Recensione 'Sempre d'amore si tratta' di Susanna Casciani





Sempre d'amore si tratta
Susanna Casciani


Editore: Mondadori - Genere: Narrativa contemporanea
Pagine: 163 - Prezzo: 16,00 € - eBook: 7,99 €


«Bisogna prendersi cura dei doni come se fossero piccoli fiori selvatici: sbocciano senza il nostro aiuto, ma dobbiamo fare attenzione a non calpestarli, a non maltrattarli». E la piccola Livia di doni ne ha eccome. Come si fa a non accorgersene? Lei è una che quando si muove assomiglia a una nuvola trascinata dal vento, capace di rendere più colorato tutto quello che tocca. È timidissima, parla poco, però sorride a tutti. E poi ama scrivere, perché farlo la fa sentire diversa, nel senso di speciale, come se nelle sue vene al posto del sangue scorressero le parole. È un cuore puro il suo, e fragile, e per questo avrebbe bisogno di essere accudito e protetto. Però si sa, le stelle, le stesse alle quali Livia bambina si rivolge sommessamente tutte le sere, seduta sul terrazzo di casa, molto spesso si fanno gli affari loro e non sempre hanno voglia di guardare giù, di ascoltarci. Infatti, a un certo punto, nella vita di Livia accade qualcosa che le inceppa il cuore. Coll'aggravarsi della depressione della madre, tutto per lei diventa faticoso, difficile. Ragazzina sognatrice e poi giovane donna, Livia cerca comunque di spiccare il volo ma, quasi fosse una farfalla con un'ala di seta e una di piombo, non fa che sbattere da tutte le parti rovinando puntualmente al suolo. Così, caduta dopo caduta, sfinita da un amore - quello per la mamma malata - che si ciba della parte migliore di lei, inizia a non fare più caso alle piccole magie che accadono ogni giorno e finisce per rassegnarsi a lasciare andare tutti i suoi sogni. Quel che non sa è che l'amore è più potente di qualsiasi delusione e sa farsi largo anche tra le macerie di una vita che odora di terra bruciata come la sua.



Recensione

È da quando ho terminato la lettura di questo romanzo che mi interrogo su quale possa essere il modo migliore per parlarvene come meriterebbe.
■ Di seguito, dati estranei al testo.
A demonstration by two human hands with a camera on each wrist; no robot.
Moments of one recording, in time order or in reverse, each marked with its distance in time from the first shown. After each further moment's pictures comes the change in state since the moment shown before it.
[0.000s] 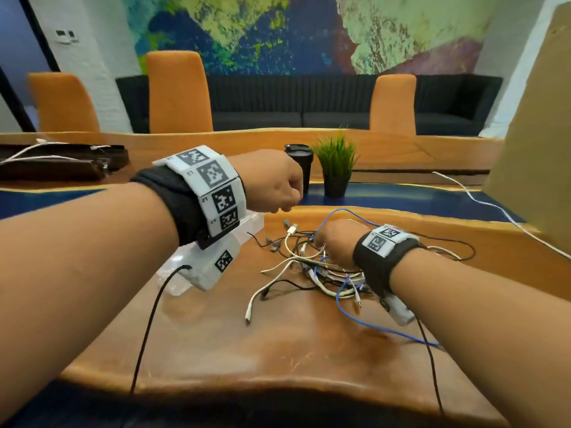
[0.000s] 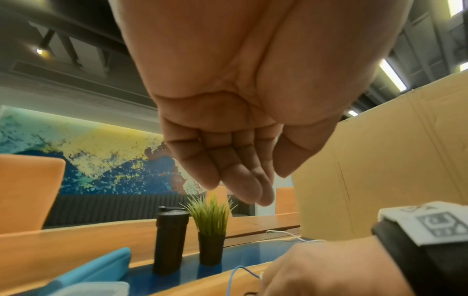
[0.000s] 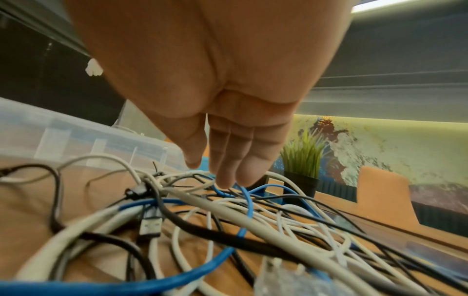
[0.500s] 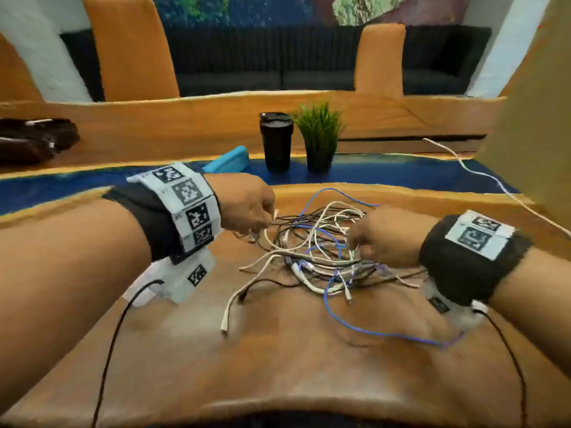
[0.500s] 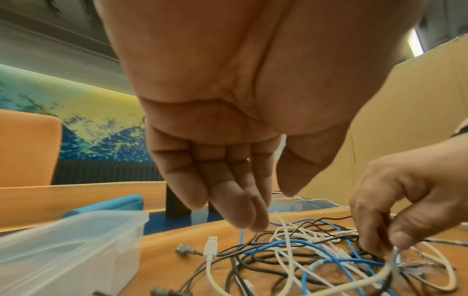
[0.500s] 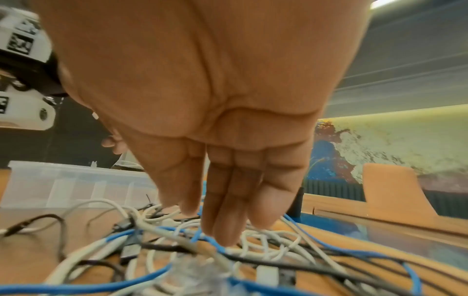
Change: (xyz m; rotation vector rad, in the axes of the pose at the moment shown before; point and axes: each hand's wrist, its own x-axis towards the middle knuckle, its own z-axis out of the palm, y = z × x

Ancora adesso, mentre cerco di riempire di caratteri questa virtuale pagina bianca, non sono del tutto sicura di aver intrapreso la strada più giusta. 
La verità è che Susanna Casciani ha compiuto la magia di cui pure ci racconta. È riuscita a condensare in meno di 160 pagine una di quelle storie che fanno male, e pure bene intendiamoci, per la loro bellezza, per il significato profondo che si trascinano dietro, parola dopo parola. Una storia che è un concentrato di sentimenti, una escalation di emozioni che vanno dal riso al pianto, dalla paura alla rabbia, dallo smarrimento alla speranza.

E per fare tutto ciò l'autrice si serve di una storia all'apparenza come tante, ma splendida nella sua unicità. Una storia capace di trasformare il cuore del lettore, disarmato, in un puntaspilli.